>>>>
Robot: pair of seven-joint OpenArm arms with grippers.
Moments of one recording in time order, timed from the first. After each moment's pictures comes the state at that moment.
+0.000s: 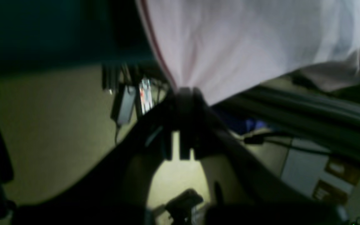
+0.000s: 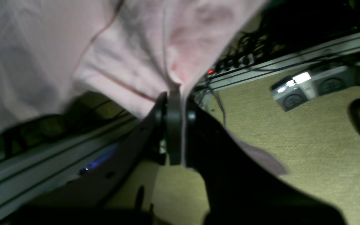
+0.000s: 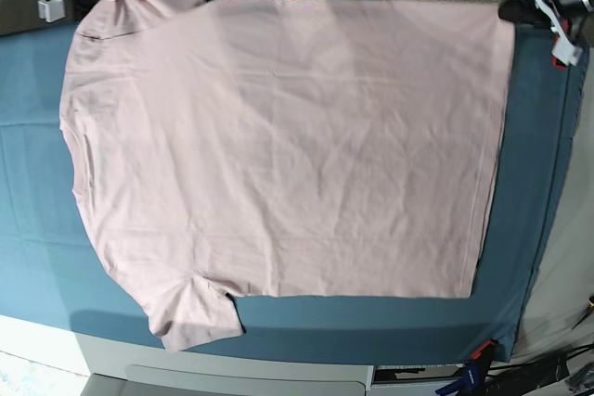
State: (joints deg) left arm 39.1 -29.1 -33.4 91.3 -75.4 -36.0 73.3; right arm -43.9 16.1 53.0 95.5 65.8 31.4 -69.3
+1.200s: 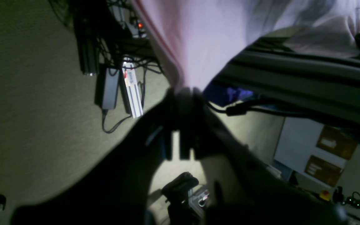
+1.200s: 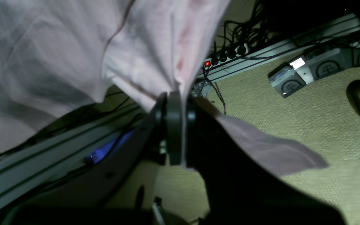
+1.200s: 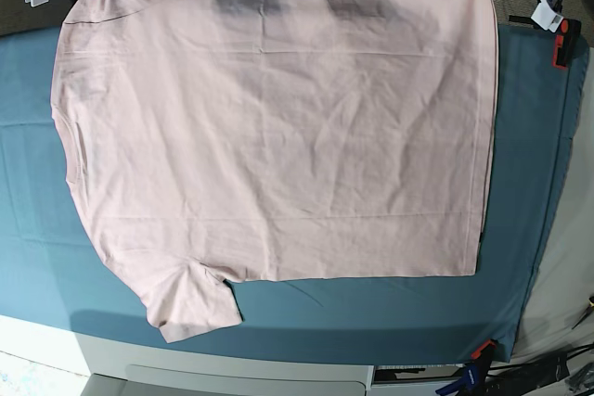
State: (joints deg) left arm 48.1 -25.2 -33.5 99.9 -78.1 -39.0 74.8; right arm -47.2 16.1 56.7 95.5 72.9 32.3 -75.4
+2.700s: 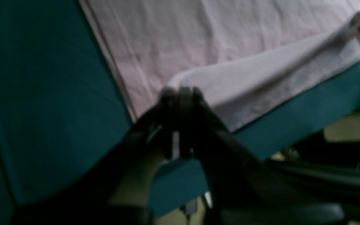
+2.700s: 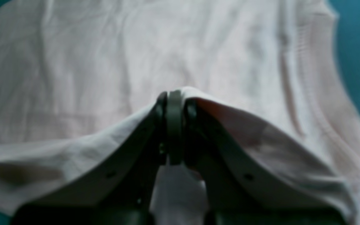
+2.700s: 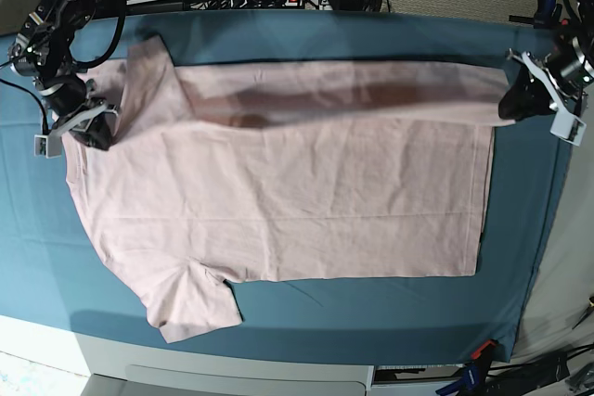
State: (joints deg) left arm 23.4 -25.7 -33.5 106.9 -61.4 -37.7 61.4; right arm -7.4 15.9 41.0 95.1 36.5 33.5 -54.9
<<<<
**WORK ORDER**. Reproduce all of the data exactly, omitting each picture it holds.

**REPLY**.
Robot: pair of seven-joint OpenArm arms with grippers.
Moments of one recording in time order, timed from the first. After each moment's pictures comes the state at that moment.
+0.000s: 
+0.000s: 
+0.000s: 
State: (joints deg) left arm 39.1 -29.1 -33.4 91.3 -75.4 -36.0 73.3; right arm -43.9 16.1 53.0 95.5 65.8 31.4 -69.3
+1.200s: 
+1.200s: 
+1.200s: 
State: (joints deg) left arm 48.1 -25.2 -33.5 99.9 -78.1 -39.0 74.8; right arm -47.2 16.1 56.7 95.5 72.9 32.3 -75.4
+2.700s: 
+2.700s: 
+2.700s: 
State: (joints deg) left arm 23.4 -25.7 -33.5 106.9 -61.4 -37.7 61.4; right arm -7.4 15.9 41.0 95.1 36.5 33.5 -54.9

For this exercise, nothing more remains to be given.